__Provided information__.
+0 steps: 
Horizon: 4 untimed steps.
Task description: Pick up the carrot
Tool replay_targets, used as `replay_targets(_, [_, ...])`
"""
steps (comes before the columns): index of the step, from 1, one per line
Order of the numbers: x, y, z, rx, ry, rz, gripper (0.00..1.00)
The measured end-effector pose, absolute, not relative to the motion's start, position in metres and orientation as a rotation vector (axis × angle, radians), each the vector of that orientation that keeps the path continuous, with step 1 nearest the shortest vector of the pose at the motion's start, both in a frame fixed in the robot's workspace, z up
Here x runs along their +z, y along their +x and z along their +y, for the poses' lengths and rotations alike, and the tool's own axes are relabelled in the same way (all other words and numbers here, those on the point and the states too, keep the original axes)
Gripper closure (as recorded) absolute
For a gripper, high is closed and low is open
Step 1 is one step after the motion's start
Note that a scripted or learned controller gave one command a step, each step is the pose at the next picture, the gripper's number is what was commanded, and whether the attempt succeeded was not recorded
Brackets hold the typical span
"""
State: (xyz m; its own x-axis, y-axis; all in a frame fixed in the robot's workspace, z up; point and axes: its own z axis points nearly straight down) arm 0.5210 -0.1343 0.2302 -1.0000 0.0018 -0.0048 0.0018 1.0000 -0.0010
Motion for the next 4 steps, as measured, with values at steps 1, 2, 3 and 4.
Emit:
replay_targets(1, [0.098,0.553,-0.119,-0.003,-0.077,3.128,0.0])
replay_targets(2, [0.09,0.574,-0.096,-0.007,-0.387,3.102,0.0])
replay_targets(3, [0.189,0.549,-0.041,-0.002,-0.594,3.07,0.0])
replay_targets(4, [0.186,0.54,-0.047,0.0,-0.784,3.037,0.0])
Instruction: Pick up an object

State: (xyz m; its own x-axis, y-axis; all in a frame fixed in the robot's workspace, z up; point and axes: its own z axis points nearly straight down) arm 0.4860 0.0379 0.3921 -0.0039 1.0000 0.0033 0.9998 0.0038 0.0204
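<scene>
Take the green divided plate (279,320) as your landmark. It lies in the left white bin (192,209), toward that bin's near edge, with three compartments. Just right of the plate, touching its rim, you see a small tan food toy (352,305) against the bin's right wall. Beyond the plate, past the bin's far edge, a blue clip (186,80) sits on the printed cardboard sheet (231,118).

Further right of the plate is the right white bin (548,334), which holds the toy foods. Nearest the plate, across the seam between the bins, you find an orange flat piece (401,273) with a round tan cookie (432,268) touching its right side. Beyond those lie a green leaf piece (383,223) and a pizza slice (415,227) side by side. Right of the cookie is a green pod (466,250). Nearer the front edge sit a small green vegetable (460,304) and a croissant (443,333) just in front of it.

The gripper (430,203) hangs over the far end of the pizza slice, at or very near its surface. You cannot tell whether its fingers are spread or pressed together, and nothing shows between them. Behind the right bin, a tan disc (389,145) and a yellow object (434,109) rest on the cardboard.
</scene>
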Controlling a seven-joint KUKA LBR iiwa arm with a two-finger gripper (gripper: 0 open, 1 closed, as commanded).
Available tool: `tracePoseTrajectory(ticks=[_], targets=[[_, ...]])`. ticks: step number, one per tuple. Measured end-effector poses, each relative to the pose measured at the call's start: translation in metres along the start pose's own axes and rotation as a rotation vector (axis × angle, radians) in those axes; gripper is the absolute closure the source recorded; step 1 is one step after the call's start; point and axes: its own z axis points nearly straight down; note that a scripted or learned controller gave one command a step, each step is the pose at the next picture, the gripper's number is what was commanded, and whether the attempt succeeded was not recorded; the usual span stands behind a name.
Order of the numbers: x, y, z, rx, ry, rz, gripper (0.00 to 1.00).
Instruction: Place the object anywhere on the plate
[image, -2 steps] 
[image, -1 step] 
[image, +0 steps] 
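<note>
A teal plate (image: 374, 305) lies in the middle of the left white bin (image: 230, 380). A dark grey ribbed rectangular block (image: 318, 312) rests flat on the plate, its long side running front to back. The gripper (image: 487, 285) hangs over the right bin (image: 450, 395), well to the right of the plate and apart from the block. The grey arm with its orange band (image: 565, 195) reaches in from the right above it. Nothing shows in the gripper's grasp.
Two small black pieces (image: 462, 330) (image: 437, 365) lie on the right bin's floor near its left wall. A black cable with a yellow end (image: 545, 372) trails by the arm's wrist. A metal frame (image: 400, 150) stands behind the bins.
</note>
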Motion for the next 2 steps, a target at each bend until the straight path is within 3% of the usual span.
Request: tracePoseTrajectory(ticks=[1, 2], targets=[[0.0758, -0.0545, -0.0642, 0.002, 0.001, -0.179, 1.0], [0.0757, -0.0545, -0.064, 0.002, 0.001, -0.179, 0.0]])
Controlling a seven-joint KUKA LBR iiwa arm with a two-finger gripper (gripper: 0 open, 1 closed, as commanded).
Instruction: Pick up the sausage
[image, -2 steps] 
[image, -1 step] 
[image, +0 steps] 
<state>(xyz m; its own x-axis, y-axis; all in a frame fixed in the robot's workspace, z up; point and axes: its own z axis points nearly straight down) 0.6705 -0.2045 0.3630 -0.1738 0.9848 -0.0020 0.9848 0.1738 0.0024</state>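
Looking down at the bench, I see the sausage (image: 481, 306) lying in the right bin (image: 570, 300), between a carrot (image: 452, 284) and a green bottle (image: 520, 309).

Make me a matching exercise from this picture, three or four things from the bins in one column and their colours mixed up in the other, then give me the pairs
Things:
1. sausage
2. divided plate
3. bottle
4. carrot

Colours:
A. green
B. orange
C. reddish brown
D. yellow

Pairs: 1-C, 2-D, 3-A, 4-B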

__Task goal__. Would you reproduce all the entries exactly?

__Output for this task__.
+0 steps: 
Horizon: 4 untimed steps.
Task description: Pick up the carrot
Tool replay_targets, used as `replay_targets(_, [_, ...])`
"""
steps (comes before the columns): index of the step, from 1, one per line
Order of the numbers: x, y, z, rx, ry, rz, gripper (0.00..1.00)
The measured end-effector pose, absolute, not relative to the motion's start, position in metres and orientation as a rotation vector (axis × angle, radians), each the vector of that orientation that keeps the path continuous, with step 1 nearest the shortest vector of the pose at the motion's start, both in a frame fixed in the robot's workspace, z up
Here x runs along their +z, y along their +x and z along their +y, for the poses' lengths and rotations alike, and the tool's own axes are relabelled in the same way (all other words and numbers here, those on the point and the states too, keep the original axes)
Gripper closure (as recorded) absolute
For a gripper, high is closed and low is open
Step 1 is one step after the motion's start
Note that a scripted or learned controller gave one command a step, each step is the pose at the next picture, the gripper's number is what was commanded, and whether the attempt succeeded was not recorded
Brackets hold the typical span
"""
State: (xyz m; its own x-axis, y-axis; all in a frame fixed in the robot's workspace, z up; point and axes: its own z axis points nearly straight down) arm 0.5210 -0.1343 0.2302 -1.0000 0.0018 -0.0048 0.0018 1.0000 -0.0010
Motion for the next 4 steps, as measured, with values at steps 1, 2, 3 and 4.
Emit:
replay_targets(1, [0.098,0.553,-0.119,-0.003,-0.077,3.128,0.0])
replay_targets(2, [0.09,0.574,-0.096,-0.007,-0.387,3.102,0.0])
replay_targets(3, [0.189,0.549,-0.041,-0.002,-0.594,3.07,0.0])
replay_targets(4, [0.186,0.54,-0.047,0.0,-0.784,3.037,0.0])
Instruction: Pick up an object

State: (xyz m; its own x-axis, y-axis; all in a frame fixed in the robot's workspace, z up; point and axes: its own z axis points nearly straight down) arm 0.4860 0.0379 0.3921 -0.0039 1.0000 0.0033 0.9998 0.0038 0.0204
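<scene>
Take the green divided plate (279,320) as your landmark. It lies in the left white bin (192,209), toward that bin's near edge, with three compartments. Just right of the plate, touching its rim, you see a small tan food toy (352,305) against the bin's right wall. Beyond the plate, past the bin's far edge, a blue clip (186,80) sits on the printed cardboard sheet (231,118).

Further right of the plate is the right white bin (548,334), which holds the toy foods. Nearest the plate, across the seam between the bins, you find an orange flat piece (401,273) with a round tan cookie (432,268) touching its right side. Beyond those lie a green leaf piece (383,223) and a pizza slice (415,227) side by side. Right of the cookie is a green pod (466,250). Nearer the front edge sit a small green vegetable (460,304) and a croissant (443,333) just in front of it.

The gripper (430,203) hangs over the far end of the pizza slice, at or very near its surface. You cannot tell whether its fingers are spread or pressed together, and nothing shows between them. Behind the right bin, a tan disc (389,145) and a yellow object (434,109) rest on the cardboard.
</scene>
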Controlling a seven-joint KUKA LBR iiwa arm with a two-finger gripper (gripper: 0 open, 1 closed, as commanded).
Available tool: `tracePoseTrajectory(ticks=[_], targets=[[_, ...]])`. ticks: step number, one per tuple. Measured end-effector poses, each relative to the pose measured at the call's start: translation in metres along the start pose's own axes and rotation as a rotation vector (axis × angle, radians) in those axes; gripper is the absolute closure the source recorded; step 1 is one step after the call's start; point and axes: its own z axis points nearly straight down; note that a scripted or learned controller gave one command a step, each step is the pose at the next picture, the gripper's number is what was commanded, and whether the attempt succeeded was not recorded; the usual span stands behind a name.
Order of the numbers: x, y, z, rx, ry, rz, gripper (0.00 to 1.00).
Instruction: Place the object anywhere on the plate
[image, -2 steps] 
[image, -1 step] 
[image, +0 steps] 
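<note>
A teal plate (image: 374, 305) lies in the middle of the left white bin (image: 230, 380). A dark grey ribbed rectangular block (image: 318, 312) rests flat on the plate, its long side running front to back. The gripper (image: 487, 285) hangs over the right bin (image: 450, 395), well to the right of the plate and apart from the block. The grey arm with its orange band (image: 565, 195) reaches in from the right above it. Nothing shows in the gripper's grasp.
Two small black pieces (image: 462, 330) (image: 437, 365) lie on the right bin's floor near its left wall. A black cable with a yellow end (image: 545, 372) trails by the arm's wrist. A metal frame (image: 400, 150) stands behind the bins.
</note>
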Motion for the next 2 steps, a target at each bend until the straight path is within 3% of the usual span.
Request: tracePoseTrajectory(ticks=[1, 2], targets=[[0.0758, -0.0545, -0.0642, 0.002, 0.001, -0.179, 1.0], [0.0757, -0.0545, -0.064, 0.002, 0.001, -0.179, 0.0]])
Controlling a seven-joint KUKA LBR iiwa arm with a two-finger gripper (gripper: 0 open, 1 closed, as commanded).
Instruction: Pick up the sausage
[image, -2 steps] 
[image, -1 step] 
[image, +0 steps] 
<state>(xyz m; its own x-axis, y-axis; all in a frame fixed in the robot's workspace, z up; point and axes: its own z axis points nearly straight down) 0.6705 -0.2045 0.3630 -0.1738 0.9848 -0.0020 0.9848 0.1738 0.0024</state>
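Looking down at the bench, I see the sausage (image: 481, 306) lying in the right bin (image: 570, 300), between a carrot (image: 452, 284) and a green bottle (image: 520, 309).

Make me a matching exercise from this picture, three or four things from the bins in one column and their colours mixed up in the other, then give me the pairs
Things:
1. sausage
2. divided plate
3. bottle
4. carrot

Colours:
A. green
B. orange
C. reddish brown
D. yellow

Pairs: 1-C, 2-D, 3-A, 4-B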

There is nothing further in this answer.